START Provided records
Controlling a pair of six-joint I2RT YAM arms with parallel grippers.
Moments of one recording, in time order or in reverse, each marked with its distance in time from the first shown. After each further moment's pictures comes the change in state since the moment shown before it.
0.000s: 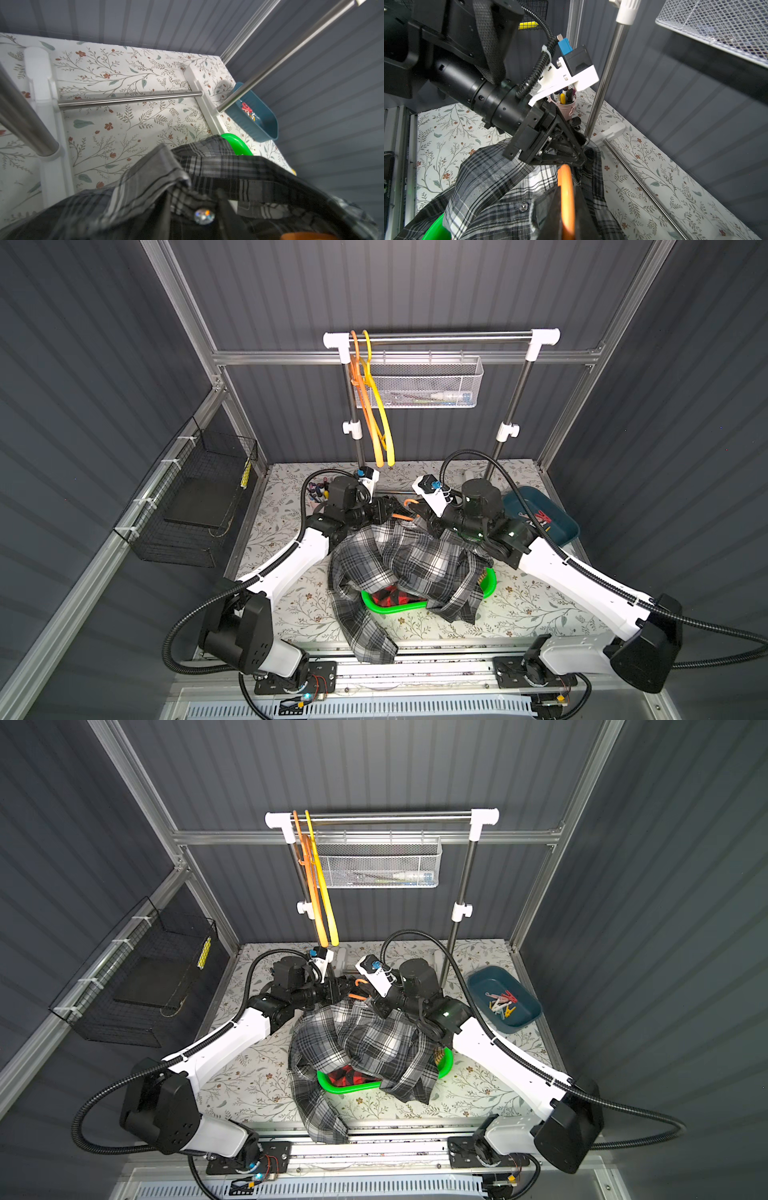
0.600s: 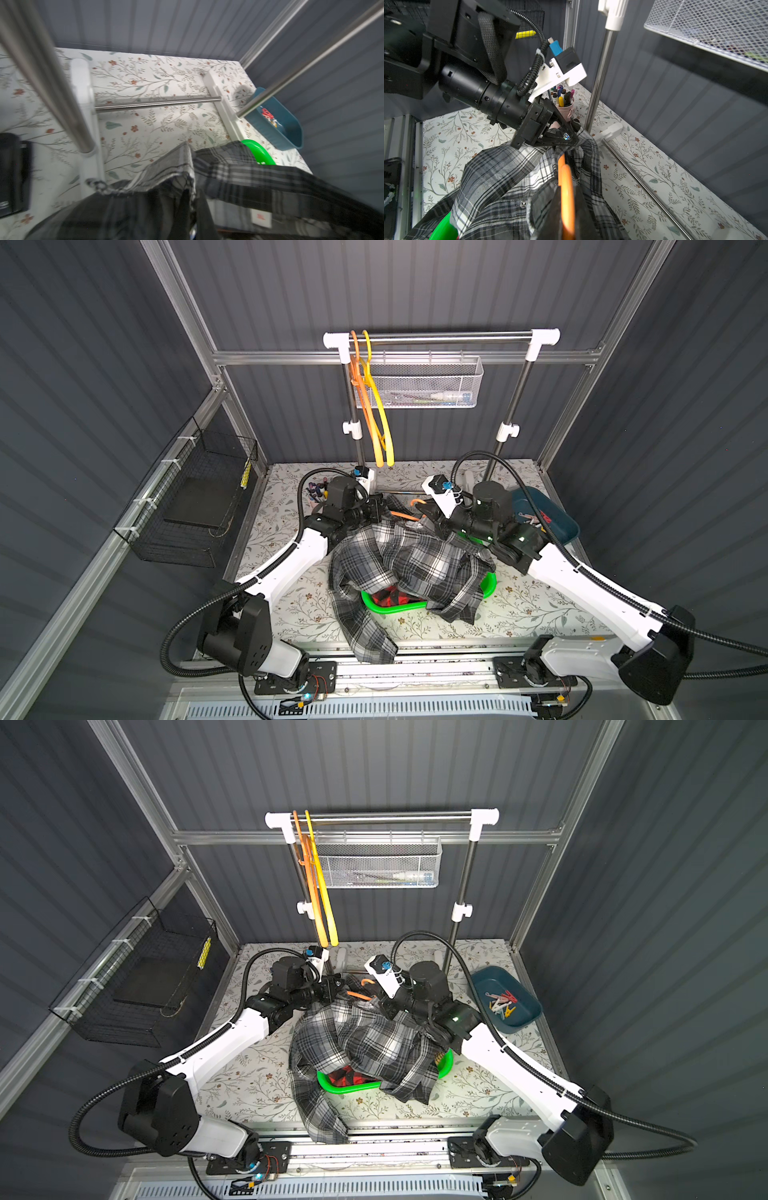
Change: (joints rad) left arm 0.020 -0.016 0.000 -0.032 -0.142 0.037; right arm -0.051 -0.086 -0.061 0.019 -0.034 0.046
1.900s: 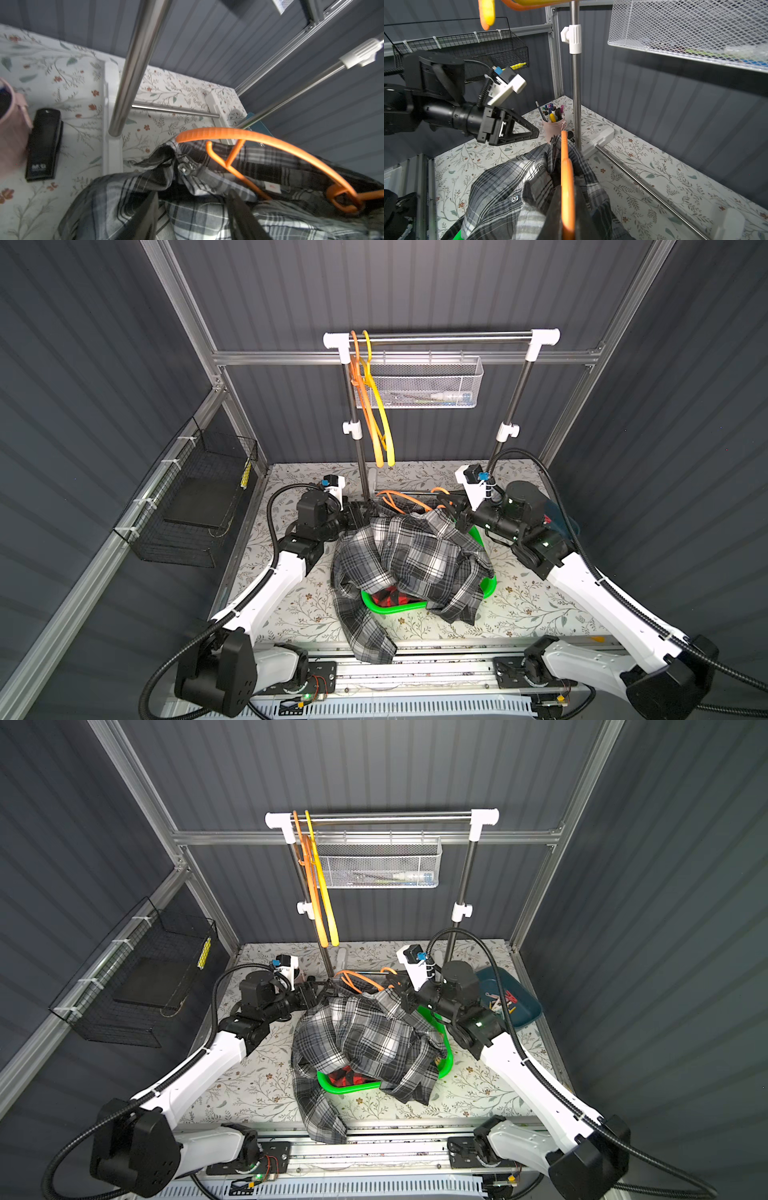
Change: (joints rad) left arm 0.124 -0.230 -0.228 0.148 0.097 -0.161; right arm -0.117 -0.084 -0.061 0.073 -0.087 0.128
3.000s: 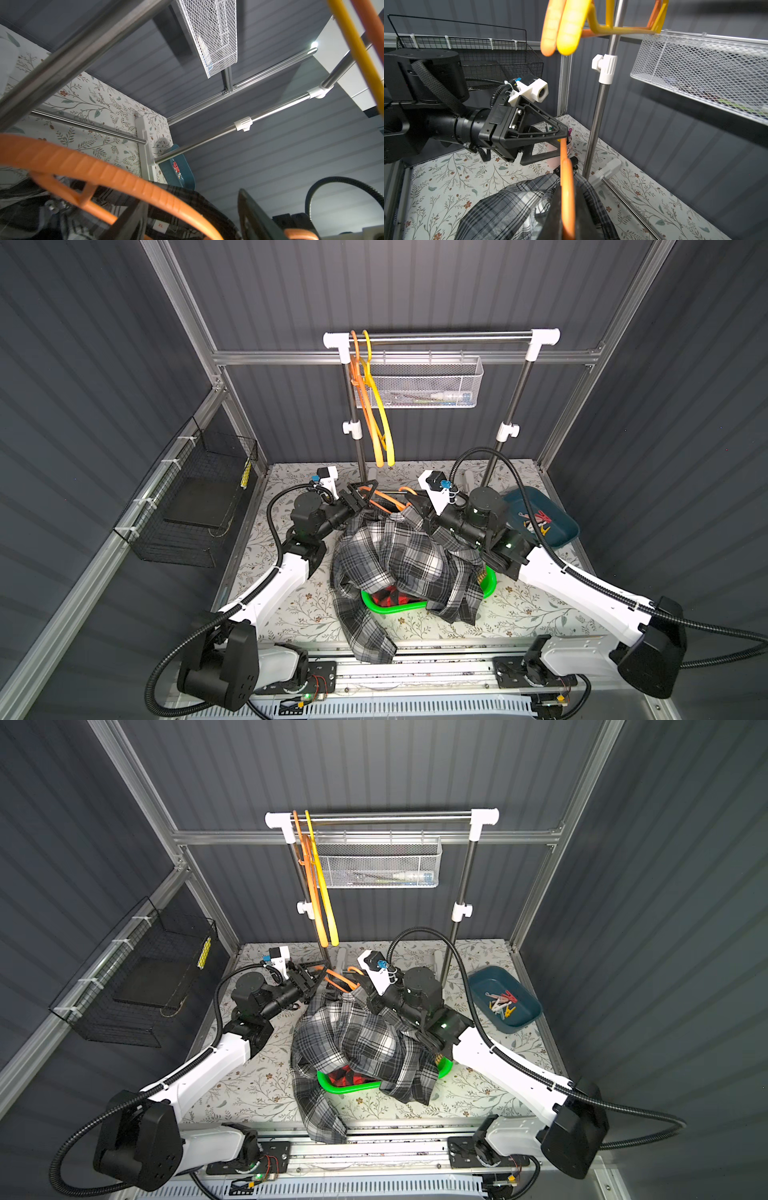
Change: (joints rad) left arm -0.012 0.057 -0.062 0.497 0.142 -0.594; right arm 0.230 0.137 0.023 0.239 0.193 -0.080
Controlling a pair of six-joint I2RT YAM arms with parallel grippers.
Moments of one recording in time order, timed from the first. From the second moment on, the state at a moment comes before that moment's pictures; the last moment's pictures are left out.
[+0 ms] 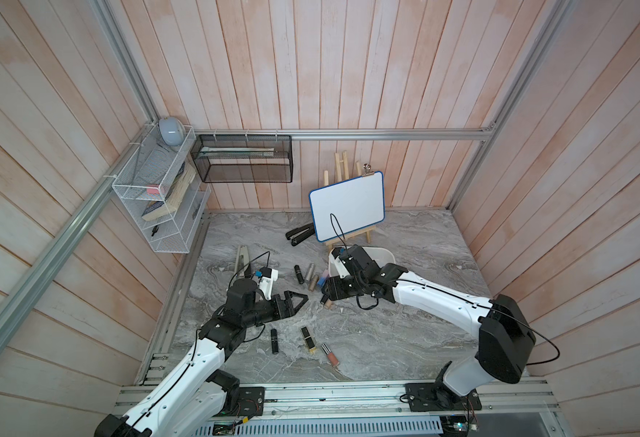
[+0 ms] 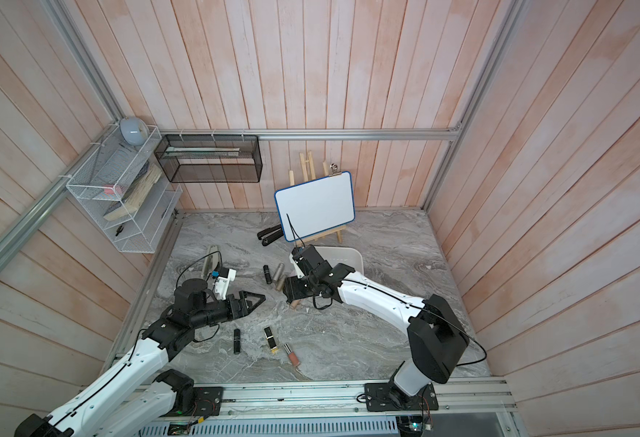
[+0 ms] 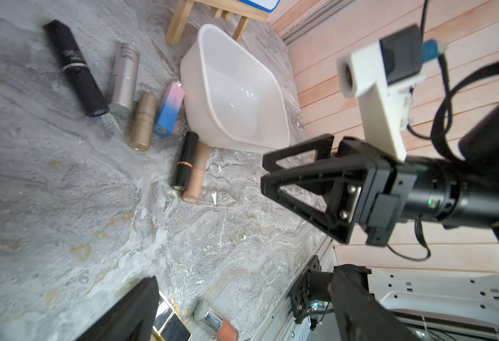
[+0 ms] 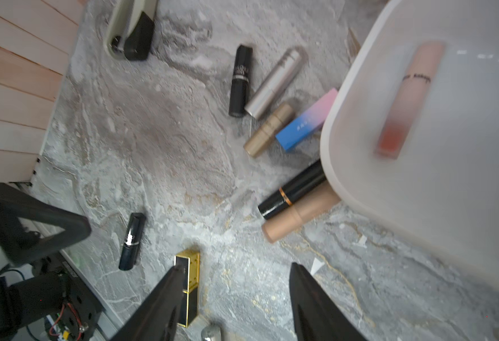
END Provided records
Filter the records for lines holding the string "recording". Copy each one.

- Written answer -
Moments of one recording, in time order or in reverse, each marked with its distance in time from the first shown. After each further moment's pictures comes the change in state since the moment shown before it.
Moments of one recording in time order, timed from the first. From the second moment on, the state at a moment comes before that moment's pictures; the last moment's pictures are left out.

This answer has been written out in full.